Vive nous!
2000 Comedy / Romance   
 
  • Director: Camille de Casabianca
  • Script: Camille de Casabianca
  • Photo: Renato Berta
  • Music: Alexandre Desplat
  • Cast: Dieudonné (Bruno), Michèle Bernier (Annette), Daniel Prévost (Alain Leroy), Camille de Casabianca (Valérie), Emmanuelle Devos (Clara), Thibault de Montalembert (Yves), Pascal Elbé (Marc), Ged Marlon (Lulu), Corinne Vauvillé (Mamy), Lorella Cravotta (Lawyer)
  • Country: France
  • Language: French
  • Runtime: 96 min
 
 
 
Summary
When her husband, Yves, suddenly reveals that he has been having an affair, his wife and business partner Valérie is taken aback.  On impulse, she walks into a judo class and is instantly attracted to the young judo instructor, Bruno.   When Yves discovers that his mistress has no plans to leave her husband, he decides to stay with Valérie, not knowing that she is preoccupied with Bruno.  As Valérie signs up for Judo lessons to be near her fantasy boyfriend, her two friends, Annette and Clara are also looking for love.  Whilst Annette is having little success, Clara manages to hook a wealthy older man, who happens to be France’s finance minister.

Review
Not really knowing where it is heading for the most part, Vive nous! tries an awful lot of variants on the romantic comedy genre without really finding its rhythm and managing to tell a coherent story.  It is almost a film of weakly connected sketches, some of which are actually quite funny, but it is too apparent that there just isn’t enough of a narrative to hold the thing together.

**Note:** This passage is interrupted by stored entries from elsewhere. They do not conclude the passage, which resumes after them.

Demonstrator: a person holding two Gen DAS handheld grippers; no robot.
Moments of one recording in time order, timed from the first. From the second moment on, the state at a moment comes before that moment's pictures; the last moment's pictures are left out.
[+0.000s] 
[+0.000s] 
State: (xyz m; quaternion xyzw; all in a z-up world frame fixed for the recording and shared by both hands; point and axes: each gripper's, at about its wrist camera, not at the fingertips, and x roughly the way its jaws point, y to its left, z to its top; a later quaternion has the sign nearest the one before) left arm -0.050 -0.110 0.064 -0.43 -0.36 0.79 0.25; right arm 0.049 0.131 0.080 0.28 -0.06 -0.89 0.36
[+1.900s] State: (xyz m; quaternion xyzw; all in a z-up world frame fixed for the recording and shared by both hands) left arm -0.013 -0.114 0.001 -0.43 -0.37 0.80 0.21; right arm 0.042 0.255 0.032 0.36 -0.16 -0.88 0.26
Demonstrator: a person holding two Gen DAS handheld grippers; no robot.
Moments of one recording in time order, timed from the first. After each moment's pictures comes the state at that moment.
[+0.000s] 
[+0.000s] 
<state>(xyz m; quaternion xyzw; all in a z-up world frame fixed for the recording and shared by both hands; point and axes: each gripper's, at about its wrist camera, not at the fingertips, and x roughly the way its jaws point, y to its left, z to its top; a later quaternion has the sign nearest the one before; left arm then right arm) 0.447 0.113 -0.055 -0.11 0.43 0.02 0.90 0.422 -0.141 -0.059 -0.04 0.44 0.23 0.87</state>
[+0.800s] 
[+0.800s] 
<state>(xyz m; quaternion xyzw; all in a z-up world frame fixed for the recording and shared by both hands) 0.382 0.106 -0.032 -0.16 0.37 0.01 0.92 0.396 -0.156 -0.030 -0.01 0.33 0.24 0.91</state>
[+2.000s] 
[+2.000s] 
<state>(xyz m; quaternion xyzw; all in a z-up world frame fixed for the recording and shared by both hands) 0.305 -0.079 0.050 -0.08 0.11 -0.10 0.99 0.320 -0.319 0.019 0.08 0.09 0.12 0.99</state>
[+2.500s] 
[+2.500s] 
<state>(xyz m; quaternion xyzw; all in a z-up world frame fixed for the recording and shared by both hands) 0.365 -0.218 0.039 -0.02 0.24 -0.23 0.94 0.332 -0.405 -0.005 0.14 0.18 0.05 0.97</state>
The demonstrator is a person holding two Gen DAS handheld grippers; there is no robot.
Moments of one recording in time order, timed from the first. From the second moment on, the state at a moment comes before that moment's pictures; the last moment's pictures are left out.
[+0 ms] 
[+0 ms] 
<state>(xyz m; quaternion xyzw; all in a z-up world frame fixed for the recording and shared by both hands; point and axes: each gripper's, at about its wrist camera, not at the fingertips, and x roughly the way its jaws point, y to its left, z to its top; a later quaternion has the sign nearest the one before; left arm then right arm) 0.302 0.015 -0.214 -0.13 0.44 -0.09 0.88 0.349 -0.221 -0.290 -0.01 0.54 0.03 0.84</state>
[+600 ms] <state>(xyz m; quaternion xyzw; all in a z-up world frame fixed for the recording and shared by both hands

The film’s central story strand – the affair between Valérie and Bruno showing that love can, ultimately, conquer all barriers – ought to have carried the film through, but it fails because the characters are just too implausible and unsympathetic. It is further weakened by an even more unlikely secondary plot involving one of Valérie’s friends and a finance minister (caricatured to the point of farce).  

Perhaps if it had tried less hard to impress (one or two fewer star name actors may have helped), and if some of the comic excesses and odd surrealist digressions were removed, Vive nous! might have made the grade as a respectable romantic comedy.